-- Work to be completed --
Working through the lines below, return each one that holds "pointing".

-- Given material --
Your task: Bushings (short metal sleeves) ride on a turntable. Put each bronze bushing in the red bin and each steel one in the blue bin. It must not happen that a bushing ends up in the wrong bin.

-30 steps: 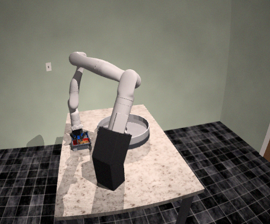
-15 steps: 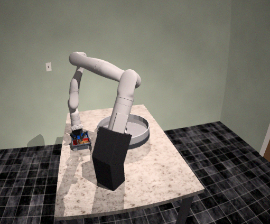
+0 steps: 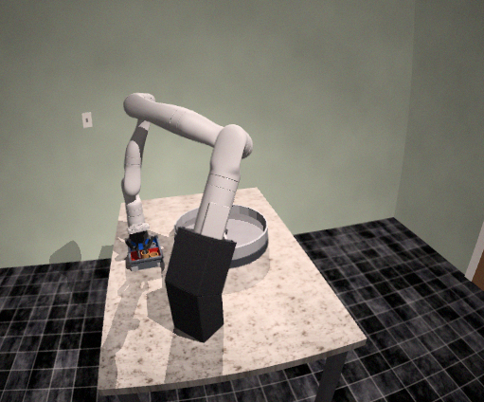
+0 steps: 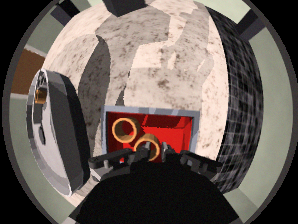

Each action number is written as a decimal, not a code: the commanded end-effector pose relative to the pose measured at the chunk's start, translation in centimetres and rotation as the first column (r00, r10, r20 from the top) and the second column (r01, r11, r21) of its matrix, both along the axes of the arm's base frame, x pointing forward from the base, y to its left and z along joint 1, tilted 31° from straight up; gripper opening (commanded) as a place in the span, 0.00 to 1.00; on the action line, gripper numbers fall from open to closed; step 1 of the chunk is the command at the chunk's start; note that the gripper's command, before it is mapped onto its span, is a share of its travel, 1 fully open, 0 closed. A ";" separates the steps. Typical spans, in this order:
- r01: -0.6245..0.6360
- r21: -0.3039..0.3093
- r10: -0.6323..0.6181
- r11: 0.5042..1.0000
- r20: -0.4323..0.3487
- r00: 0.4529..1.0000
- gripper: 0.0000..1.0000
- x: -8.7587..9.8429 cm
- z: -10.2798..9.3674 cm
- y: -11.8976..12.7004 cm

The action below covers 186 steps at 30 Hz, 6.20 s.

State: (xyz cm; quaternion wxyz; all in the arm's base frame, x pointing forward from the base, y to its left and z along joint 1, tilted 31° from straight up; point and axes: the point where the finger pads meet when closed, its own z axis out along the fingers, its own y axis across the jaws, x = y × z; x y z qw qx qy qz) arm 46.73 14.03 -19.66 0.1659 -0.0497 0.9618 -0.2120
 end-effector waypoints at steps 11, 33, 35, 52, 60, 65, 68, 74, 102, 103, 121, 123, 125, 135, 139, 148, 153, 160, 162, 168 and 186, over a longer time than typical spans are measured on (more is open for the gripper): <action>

-- Exercise output --
Each action number is written as a decimal, not a code: the commanded end-effector pose relative to the pose measured at the chunk's start, translation in centimetres and rotation as the first column (r00, r10, r20 from the top) and the second column (r01, r11, r21) of its matrix, both along the axes of the arm's base frame, x pointing forward from the base, y to its left and z along joint 1, tilted 31° from straight up; gripper opening (commanded) as a place in the span, 0.00 to 1.00; on the action line, gripper numbers fall from open to closed; step 1 of the chunk is the command at the chunk's start; note that the gripper's command, before it is mapped onto its span, is a share of its travel, 1 fully open, 0 closed. A ";" separates the steps. Typical spans, in this order:
State: (xyz cm; quaternion wxyz; all in the arm's base frame, x pointing forward from the base, y to its left and z along joint 1, tilted 31° from straight up; point and axes: the point where the finger pads meet when closed, its own z axis out along the fingers, its own y axis across the jaws, x = y × z; x y z qw qx qy qz) arm 46.73 14.03 -19.66 0.1659 -0.0497 0.9618 -0.2120

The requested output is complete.